The guests explained that while redemption gates protect against immediate runs, persistent outflows force managers to sell easy-to-monetize, high-quality loans first. This dynamic could dilute the remaining portfolio's credit quality and potentially create opportunities for distressed debt buyers to acquire stressed loans at steep discounts.

The thesis, stress-tested
✓ What validates it
  • Private credit default rates climbing toward the discussed 15% threshold
  • Interval funds hitting their 5% quarterly redemption gates consecutively
▸ Risks discussed
  • Slowing inflows could accelerate the need to sell assets
  • Recovery values for highly levered software/SaaS companies in bankruptcy could be near zero
  • Rising interest rates place severe strain on companies with 6-7x leverage
Hear it yourself
"We're gonna be speaking with John Sheehan.
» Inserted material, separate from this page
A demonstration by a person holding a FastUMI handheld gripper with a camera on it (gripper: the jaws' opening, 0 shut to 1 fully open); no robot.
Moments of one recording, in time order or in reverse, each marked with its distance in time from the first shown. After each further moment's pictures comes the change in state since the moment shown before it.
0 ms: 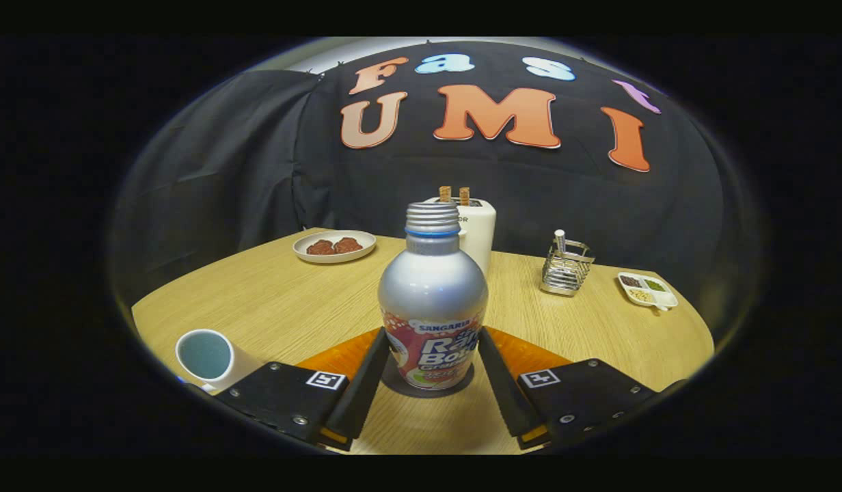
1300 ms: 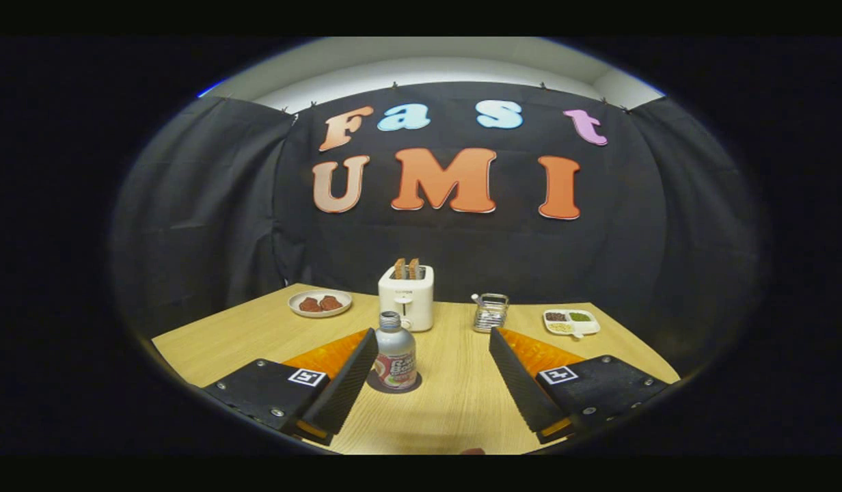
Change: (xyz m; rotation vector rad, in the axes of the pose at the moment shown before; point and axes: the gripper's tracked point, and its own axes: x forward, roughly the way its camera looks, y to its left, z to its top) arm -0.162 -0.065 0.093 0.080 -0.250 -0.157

He is a portfolio manager for the Strategic Income Fund at Osterweis. And Craig Manchuk, he's also a portfolio manager at the Strategic Income Fund. So thank you so much, John and Craig, for, coming on All Thoughts. Thanks for having us. Thanks for having us. So maybe just to begin with, how long have you guys been in the bond space? The firm has had a fixed income strategy for twenty coming up on twenty four years, actually, started by our one of our other partners, Karl Kaufman. Originally, the firm here was started as an equity only firm."